Morgan Stanley analyst Andrew Percoco described the Senate bill as “close to a worst case scenario” for renewable energy, citing the combined impact of rolling back tax credits and adding new financial burdens on future projects. The proposed changes would sharply reduce the benefits provided under the Inflation Reduction Act (IRA), which has been a major driver of clean energy investment since its passage in 2022.
The Senate’s revised energy bill introduces immediate and substantial cuts to tax credits for solar and wind projects, requiring that facilities must be operational by the end of 2027 to qualify, tightening eligibility compared to earlier rules that allowed credits based on when construction began. The phase-out schedule is steep: projects starting in 2026 would receive only 60% of the credit, those in 2027 just 20%, and any project beginning in 2028 or later would not qualify at all.

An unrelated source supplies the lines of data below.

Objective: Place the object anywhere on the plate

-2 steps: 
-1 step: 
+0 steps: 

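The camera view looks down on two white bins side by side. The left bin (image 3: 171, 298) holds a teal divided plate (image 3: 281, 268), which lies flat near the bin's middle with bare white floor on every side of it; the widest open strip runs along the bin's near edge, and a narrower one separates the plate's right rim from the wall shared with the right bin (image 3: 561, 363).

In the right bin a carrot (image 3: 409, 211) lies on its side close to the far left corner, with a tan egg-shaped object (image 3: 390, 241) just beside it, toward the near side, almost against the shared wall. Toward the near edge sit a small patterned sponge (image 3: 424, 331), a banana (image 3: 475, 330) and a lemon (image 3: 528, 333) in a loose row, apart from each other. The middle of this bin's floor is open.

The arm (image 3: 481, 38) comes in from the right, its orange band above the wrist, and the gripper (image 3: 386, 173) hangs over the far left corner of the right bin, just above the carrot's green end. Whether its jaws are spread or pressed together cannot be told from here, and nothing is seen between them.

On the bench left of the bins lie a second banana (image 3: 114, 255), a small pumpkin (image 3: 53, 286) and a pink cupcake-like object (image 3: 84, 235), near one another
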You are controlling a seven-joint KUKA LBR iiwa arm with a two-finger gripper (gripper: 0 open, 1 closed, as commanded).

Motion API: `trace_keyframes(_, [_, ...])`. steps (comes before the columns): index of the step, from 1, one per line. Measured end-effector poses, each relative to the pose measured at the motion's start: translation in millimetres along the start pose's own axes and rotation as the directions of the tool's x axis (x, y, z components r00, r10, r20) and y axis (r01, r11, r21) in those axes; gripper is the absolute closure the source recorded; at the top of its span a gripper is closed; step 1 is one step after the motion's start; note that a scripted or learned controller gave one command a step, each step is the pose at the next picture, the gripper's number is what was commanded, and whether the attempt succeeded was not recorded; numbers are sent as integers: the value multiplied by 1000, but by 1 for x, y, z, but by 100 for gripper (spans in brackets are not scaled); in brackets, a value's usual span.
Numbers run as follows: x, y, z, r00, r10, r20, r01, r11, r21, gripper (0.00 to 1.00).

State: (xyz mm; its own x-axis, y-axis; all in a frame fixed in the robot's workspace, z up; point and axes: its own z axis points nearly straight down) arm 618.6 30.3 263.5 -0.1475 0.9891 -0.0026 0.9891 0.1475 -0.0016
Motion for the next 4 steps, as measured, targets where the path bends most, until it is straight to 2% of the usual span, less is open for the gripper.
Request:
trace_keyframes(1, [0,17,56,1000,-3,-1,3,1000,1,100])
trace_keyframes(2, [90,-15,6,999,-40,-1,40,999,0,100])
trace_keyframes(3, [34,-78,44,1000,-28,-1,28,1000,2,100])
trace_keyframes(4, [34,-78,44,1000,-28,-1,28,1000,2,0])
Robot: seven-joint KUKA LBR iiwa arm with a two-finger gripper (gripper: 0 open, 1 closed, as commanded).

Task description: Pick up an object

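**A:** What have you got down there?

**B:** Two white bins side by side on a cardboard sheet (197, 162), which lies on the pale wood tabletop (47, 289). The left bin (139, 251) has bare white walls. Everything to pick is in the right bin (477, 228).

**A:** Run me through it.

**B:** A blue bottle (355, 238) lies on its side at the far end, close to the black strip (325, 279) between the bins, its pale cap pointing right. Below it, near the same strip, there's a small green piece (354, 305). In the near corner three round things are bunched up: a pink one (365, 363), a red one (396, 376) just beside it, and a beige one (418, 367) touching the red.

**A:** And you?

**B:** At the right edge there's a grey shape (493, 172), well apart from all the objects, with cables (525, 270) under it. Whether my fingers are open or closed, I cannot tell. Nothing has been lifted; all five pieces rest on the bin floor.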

Additionally, the bill imposes a new excise tax on wind and solar projects that become operational after 2027 if they use components from “foreign entities of concern,” primarily targeting Chinese materials. This tax would apply even to projects not receiving tax credits, raising costs by an estimated 10–20% and affecting all projects that began construction after June 16, 2025. The legislation also eliminates incentives for consumers, abruptly ending credits for home energy efficiency improvements, electric vehicles, and charging infrastructure. In contrast, the bill introduces a new production tax credit for metallurgical coal, marking a clear shift in support toward fossil fuels. Industry groups and analysts warn that these changes could jeopardize investments, increase consumer energy costs, and hinder clean energy growth, particularly in rural communities.
Renewable energy advocates and policy analysts have reacted with dismay. Adrian Deveny, president of the policy advisory firm Climate Vision, called the new tax a “kill shot” designed to cripple the industry. The Rhodium Group estimates the combined effect of these provisions would raise the cost of wind and solar projects by 10 to 20 percent, with those increases likely passed on to consumers through higher electricity rates.
The National Electrical Manufacturing Association projects that U.S. electricity demand will grow by 50 percent by 2050, driven by factors such as data center expansion and reshoring of manufacturing. Solar and wind have been the fastest-growing sources of new power generation, and states with high levels of utility-scale solar have seen electricity bills up to 24 percent lower than the national average as recently as January 2025. Removing incentives and adding new taxes could stall this momentum, potentially leading to electricity shortages and higher prices, as some lawmakers and industry leaders have warned.
Companies like First Solar (NASDAQ: FSLR), the largest U.S.-headquartered solar manufacturer, has invested heavily in domestic production and supply chains, with operations spanning multiple states and supporting tens of thousands of jobs. The company’s leadership has argued that maintaining stable policy support is crucial for continued investment and job creation, as well as for keeping electricity affordable for American households.
Despite some Republican policymakers expressing support for preserving certain manufacturing tax credits, the overall direction of the Senate bill suggests a significant retreat from federal backing of clean energy. The uncertainty created by these policy shifts could delay new manufacturing projects and disrupt the growth of renewables at a time when the U.S. grid is under increasing pressure to expand capacity.
If enacted, the legislation would mark a major turning point for U.S. energy policy, with far-reaching consequences for the renewable sector, electricity consumers, and the broader economy.